Jim pats him on the shoulder and passes Castle with the smile back on his lips. "I know, but does she?"

Kate notices her dad's grin, tilts her head at Castle in question, but he only copies her father and smiles back, walks with the older man to the car and slides into the driver's seat, waits for his partner to slip in beside him.

"She does."


Jim Beckett is dozing in the backseat, his head pillowed by his duffel back and his arms crossed over his chest, handgun holstered at his waist and easily accessible, but Castle is hoping they can make it to the bunker without needing to draw their weapons again. Jim had yet to see any of the dead, only what had made it to the news before stations had been shut down, and while it was unavoidable, Rick himself could use some time after last night before having to kill again. And he knew without a doubt that Kate could too.

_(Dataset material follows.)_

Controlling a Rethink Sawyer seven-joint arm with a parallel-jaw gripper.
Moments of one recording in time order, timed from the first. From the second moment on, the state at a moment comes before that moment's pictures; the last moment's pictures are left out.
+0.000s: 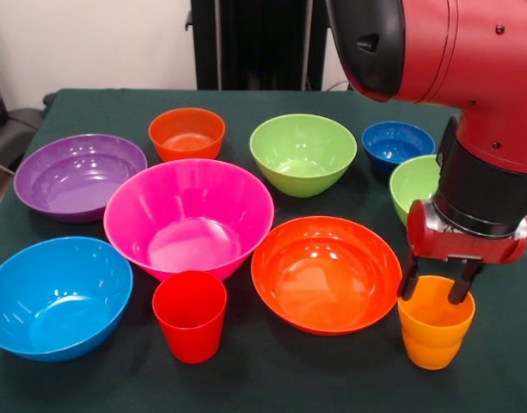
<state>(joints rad) 0.11 -0.12 -0.23 0.79 0.15 0.85 1.76</state>
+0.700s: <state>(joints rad) 0.10 -0.07 -0.23 0.68 0.18 0.92 1.76</state>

They were both running on empty and he wouldn't be able to sleep, to think completely straight until he found his daughter, his mother, and had the reassurance that the woman next to him was safe as well.

"Does your bunker have coffee?" Kate asks, tugging the corner of his mouth upwards with gentle amusement.

"Already suffering without your usual morning fix?" he teases, but she doesn't hesitate.

"Yes."

Castle chuckles and lowers one of his hands from the steering wheel, digging in his pocket for the packet of minty gum he knows lies unopened next to his wallet, but in the process, he manages to spill the contents of his pocket onto the seat between them – gum, a paperclip, some change, and his thin wallet all clattering onto the leather.

"I got it, focus on the road," she murmurs, collecting his belongings, holding onto the gum when he mentions it to her, but pausing with his wallet in her grasp.

He panics as he notices her withdraw the photograph that had been peeking out from his wallet, shooting him a quizzical look at the discovery of the freed picture of her that he'd slipped from the frame before they'd left the cabin.

"Kate-"

"You stole this from my dad's?" she questions, holding the picture up, and Rick resists the urge to snatch it back. It wasn't his to begin with and it's only been a few hours, but he's already formed an attachment to that photo, wants to keep it safe and unmarred and close to his heart.

Kate arches an eyebrow at his lack of answer and he sighs, shrugs his shoulders.

"I realized that I didn't have an actual picture of you. I have some on my phone, my laptop, but no printed photos and I needed… I didn't think Jim would mind."

"He doesn't," Jim pipes up from the backseat and Kate huffs, rolls her eyes at her father and passes the photo back to him.

"Do you?" Castle asks, his voice quiet even though there's nothing stopping her father from listening in. "Mind if I keep it?"

The corner of her mouth twitches and her fingers flex on the steering wheel. "No, I don't mind. But you won't need a picture of me, Rick."

It's his turn to quirk his brow, earn the full spill of her smile across her lips. "I won't?"

"No," she murmurs, her eyes on the road, but he's able to catch the glimmer of gold through her gaze. "I'm not going anywhere and neither are you, not without me."